* [PROBLEM TO SOLVE]:
When writing out the listing below, reproduce every word exactly and skip the pictures.
========
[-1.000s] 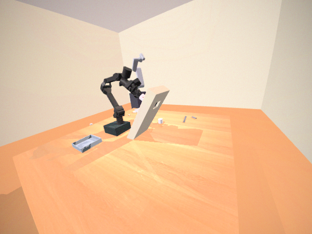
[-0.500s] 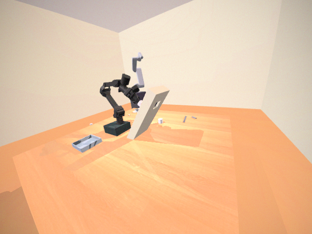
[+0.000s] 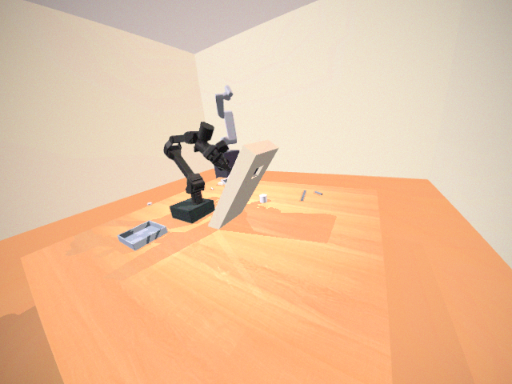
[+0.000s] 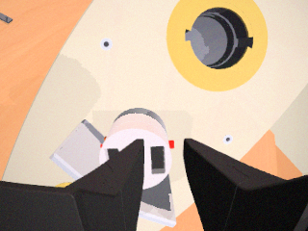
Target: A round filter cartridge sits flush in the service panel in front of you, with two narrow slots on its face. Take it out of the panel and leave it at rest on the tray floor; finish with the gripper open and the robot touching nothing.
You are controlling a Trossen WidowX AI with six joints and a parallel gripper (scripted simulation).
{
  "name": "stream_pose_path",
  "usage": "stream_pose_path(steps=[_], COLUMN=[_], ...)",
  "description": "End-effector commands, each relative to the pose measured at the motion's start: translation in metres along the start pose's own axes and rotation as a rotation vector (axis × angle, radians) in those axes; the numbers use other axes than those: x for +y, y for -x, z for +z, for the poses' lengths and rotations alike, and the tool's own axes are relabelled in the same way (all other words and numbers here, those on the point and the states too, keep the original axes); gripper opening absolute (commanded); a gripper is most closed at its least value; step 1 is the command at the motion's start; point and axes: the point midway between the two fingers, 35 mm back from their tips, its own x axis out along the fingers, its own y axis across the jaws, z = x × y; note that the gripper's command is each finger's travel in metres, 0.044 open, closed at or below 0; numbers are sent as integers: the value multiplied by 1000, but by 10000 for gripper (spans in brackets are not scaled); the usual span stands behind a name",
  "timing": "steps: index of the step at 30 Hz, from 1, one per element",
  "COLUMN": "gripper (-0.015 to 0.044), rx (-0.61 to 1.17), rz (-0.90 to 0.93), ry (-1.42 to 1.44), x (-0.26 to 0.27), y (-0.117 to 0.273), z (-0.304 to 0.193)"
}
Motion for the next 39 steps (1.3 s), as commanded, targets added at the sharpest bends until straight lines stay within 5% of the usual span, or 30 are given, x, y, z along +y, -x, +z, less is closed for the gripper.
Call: stream_pose_path(steps=[1,15,26,30,35,39], gripper=[104,104,393,305,305,305], rx=[-7,-20,-30,84,357,397], rz=[-4,-12,-19,59,137,139], ry=[2,9,9,-204,-600,-650], x=[0,-45,-80,-56,-6,1], y=[0,12,60,41,18,17], z=[0,58,105,76,18,10])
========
* [OUTPUT OF THE EXERCISE]:
[-1.000s] 
[-0.500s] 
[+0.000s] 
[+0.000s] 
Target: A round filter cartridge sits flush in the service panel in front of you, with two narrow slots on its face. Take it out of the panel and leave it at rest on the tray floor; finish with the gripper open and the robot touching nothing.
You are controlling a Trossen WidowX AI with six joints and a parallel gripper (scripted simulation).
{
  "name": "stream_pose_path",
  "usage": "stream_pose_path(steps=[_], COLUMN=[_], ...)",
  "description": "End-effector commands, each relative to the pose measured at the motion's start: translation in metres along the start pose's own axes and rotation as a rotation vector (axis × angle, radians) in those axes; the numbers use other axes than those: x for +y, y for -x, z for +z, for the poses' lengths and rotations alike, and the tool's own axes are relabelled in the same way (all other words and numbers here, those on the point and the states too, keep the original axes); gripper opening absolute (commanded); a gripper is most closed at its least value; step 1 is the command at the motion's start; point and axes: the point midway between the two fingers, 35 mm back from their tips, its own x axis out along the fingers, its own y axis across the jaws, z = x × y; note that the gripper's command is each finger's travel in metres, 0.044 open, closed at or below 0; numbers are sent as integers: the value multiplied by 1000, but by 10000 for gripper (spans in brackets are not scaled); the usual span stands behind a name",
  "timing": "steps: index of the step at 30 Hz, from 1, one per element",
  "COLUMN": "gripper (-0.015 to 0.044), rx (-0.61 to 1.17), rz (-0.90 to 0.93), ry (-1.42 to 1.44), x (-0.26 to 0.27), y (-0.117 to 0.273), z (-0.304 to 0.193)"
}
Motion for the next 39 steps (1.3 s), as commanded, targets added at the sharpest bends until straight lines stay within 5% of the usual span, or 30 are given, x, y, z along +y, -x, +z, less is closed for the gripper.
Call: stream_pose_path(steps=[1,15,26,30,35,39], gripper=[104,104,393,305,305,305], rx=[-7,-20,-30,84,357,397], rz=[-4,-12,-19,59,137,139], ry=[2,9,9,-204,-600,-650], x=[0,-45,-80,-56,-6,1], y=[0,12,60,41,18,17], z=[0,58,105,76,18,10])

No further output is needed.